I went inside our home and grabbed a blanket and some food, then walked back out to her. “Do you want this blanket?” I asked. She did not answer. “I brought some food, too.” She looked at me with no reply. “I’ll just leave this here in case you want it,” I said, setting the items down and walking away. I was struck again by the limits of what I could do. I live several hundred yards from the spot where this woman planned to spend the night. I live in a comfortable condo, with beds, running water, plenty of food. Even more than that, I have resources of income, wealth, and health insurance from a job. And even beyond that, I have family members who would bail me out if ever those other resources failed me. I don’t know what she had when she was born or what she has now, but I have to believe that many systems failed her to lead her to this point in her life.
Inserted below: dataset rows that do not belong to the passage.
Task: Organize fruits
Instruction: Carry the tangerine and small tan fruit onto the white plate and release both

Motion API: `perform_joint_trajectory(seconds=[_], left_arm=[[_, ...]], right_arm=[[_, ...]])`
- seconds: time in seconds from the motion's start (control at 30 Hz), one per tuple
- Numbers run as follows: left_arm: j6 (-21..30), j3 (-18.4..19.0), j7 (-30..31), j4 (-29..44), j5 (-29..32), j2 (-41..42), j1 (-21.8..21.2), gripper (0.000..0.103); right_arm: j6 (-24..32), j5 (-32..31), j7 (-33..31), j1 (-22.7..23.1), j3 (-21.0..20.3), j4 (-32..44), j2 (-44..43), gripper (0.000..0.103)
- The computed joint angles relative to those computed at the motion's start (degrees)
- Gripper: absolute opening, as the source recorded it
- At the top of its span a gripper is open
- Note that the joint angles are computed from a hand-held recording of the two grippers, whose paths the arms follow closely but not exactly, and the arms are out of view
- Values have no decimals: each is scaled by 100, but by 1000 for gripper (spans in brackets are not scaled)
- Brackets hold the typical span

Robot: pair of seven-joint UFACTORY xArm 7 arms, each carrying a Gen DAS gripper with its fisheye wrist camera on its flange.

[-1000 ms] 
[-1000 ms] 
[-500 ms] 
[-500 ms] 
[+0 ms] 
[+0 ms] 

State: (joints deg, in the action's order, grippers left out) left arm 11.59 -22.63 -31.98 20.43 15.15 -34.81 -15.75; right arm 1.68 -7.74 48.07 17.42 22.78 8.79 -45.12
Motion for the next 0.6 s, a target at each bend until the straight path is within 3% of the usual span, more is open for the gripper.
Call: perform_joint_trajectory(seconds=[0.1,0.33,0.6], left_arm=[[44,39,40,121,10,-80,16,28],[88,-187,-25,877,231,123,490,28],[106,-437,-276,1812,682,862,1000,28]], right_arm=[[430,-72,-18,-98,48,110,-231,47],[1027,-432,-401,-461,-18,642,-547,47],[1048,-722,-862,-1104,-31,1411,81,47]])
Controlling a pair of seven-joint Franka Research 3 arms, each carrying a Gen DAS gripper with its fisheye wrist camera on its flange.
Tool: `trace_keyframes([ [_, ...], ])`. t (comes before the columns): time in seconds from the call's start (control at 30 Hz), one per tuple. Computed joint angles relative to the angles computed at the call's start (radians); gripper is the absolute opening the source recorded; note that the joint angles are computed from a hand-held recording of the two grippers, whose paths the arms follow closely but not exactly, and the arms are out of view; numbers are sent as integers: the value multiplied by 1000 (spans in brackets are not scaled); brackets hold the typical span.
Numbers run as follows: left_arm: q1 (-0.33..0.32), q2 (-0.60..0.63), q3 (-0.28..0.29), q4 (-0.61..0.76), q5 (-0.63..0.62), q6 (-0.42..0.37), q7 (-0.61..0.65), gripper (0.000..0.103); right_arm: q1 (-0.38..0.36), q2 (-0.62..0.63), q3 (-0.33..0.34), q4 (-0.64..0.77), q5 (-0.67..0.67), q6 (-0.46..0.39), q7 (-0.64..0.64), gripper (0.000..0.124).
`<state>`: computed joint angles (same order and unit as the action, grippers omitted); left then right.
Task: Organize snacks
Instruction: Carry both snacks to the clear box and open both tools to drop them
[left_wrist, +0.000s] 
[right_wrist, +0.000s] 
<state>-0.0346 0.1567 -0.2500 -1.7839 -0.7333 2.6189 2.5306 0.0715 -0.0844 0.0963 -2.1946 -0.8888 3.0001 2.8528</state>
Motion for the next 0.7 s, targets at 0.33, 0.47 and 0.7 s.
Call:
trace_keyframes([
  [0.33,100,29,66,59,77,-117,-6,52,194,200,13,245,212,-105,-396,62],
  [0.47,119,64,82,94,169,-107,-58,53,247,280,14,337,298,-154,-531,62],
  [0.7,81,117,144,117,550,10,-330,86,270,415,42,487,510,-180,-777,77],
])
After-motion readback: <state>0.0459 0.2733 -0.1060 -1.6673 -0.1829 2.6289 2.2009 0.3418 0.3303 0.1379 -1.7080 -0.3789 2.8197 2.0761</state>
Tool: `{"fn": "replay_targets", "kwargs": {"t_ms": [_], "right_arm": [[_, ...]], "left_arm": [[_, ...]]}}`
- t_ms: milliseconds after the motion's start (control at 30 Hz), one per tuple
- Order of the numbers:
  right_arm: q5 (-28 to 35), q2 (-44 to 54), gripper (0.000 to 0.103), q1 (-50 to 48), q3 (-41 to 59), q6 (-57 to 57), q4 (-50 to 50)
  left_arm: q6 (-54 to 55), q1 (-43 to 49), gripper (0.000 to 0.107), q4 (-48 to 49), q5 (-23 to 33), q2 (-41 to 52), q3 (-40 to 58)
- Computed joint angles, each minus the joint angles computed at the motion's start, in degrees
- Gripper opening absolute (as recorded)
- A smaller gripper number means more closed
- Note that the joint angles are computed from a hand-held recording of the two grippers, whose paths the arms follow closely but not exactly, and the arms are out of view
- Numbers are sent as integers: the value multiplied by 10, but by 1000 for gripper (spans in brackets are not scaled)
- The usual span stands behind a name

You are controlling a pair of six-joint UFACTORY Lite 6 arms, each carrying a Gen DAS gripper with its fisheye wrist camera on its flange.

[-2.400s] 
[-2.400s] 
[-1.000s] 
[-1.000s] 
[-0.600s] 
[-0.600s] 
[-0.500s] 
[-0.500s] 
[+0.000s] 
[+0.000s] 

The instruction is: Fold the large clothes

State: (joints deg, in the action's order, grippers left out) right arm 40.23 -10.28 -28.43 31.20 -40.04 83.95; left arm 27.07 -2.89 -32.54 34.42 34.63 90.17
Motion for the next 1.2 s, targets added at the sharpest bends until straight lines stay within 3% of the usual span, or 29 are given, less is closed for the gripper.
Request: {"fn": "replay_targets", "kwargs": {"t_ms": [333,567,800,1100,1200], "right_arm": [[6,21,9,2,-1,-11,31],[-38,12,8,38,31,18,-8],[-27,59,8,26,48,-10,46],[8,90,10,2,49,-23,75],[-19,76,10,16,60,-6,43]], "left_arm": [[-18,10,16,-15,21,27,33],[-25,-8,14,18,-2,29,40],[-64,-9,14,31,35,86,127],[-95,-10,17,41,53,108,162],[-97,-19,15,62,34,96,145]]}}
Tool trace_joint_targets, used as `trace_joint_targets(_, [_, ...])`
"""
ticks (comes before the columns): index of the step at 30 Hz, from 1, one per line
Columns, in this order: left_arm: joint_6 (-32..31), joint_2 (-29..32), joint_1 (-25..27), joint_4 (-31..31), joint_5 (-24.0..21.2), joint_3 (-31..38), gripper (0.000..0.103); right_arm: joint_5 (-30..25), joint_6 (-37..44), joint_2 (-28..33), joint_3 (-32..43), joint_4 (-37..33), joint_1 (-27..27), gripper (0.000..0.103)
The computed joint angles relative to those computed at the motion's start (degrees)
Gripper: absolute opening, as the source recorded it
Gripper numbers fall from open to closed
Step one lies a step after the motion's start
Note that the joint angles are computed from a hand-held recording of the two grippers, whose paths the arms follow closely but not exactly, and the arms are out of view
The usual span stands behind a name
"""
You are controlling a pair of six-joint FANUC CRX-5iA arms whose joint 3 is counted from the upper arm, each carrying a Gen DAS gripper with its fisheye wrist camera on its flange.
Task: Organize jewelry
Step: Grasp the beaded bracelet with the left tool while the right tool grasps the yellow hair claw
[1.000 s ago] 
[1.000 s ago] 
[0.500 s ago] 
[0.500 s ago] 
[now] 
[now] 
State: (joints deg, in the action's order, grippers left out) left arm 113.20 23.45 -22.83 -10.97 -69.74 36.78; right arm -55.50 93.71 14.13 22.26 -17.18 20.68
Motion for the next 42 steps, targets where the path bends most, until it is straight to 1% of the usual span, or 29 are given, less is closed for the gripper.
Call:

Do our mutual obligations flow from our choices, or from our inheritance of shared humanity? Too often, I regard my shared group members as the only ones who deserve my obligations. And look, of course it is natural that I devote more of my attention, care, and resources to my own child than someone I just saw on the street. I am not arguing otherwise. I am proposing that a situation where we devote all of our attention, care, and resources to our child to the exclusion of the rest of our human family is equally reprehensible. If my focus on my child means that I try to grab all the resources, benefits, and opportunities for them to the exclusion of everyone else, that is a problem.
That is how an impulse towards caring becomes corrupted. That is how we are left blaming the homeless rather than those who took the wealth. That is how we end up blaming the migrant family rather than those who create the destabilizing conditions that lead to migration. That is how we end up blaming struggling parents rather than those who benefit from the current system of inequality.
It is naive to believe that we can snap our fingers and magically become one human family that values every member equally. But it is equally naive to believe that we can solve our problems by reinforcing the privilege and inequality that already exist. Instead, each moment, we must do the difficult work of recognizing what we have in common – extending empathy from our child to the homeless woman. From our parent to the migrant. From our familial sibling to our human sibling. This is the work that grows mutual obligation from the soil of that shared humanity.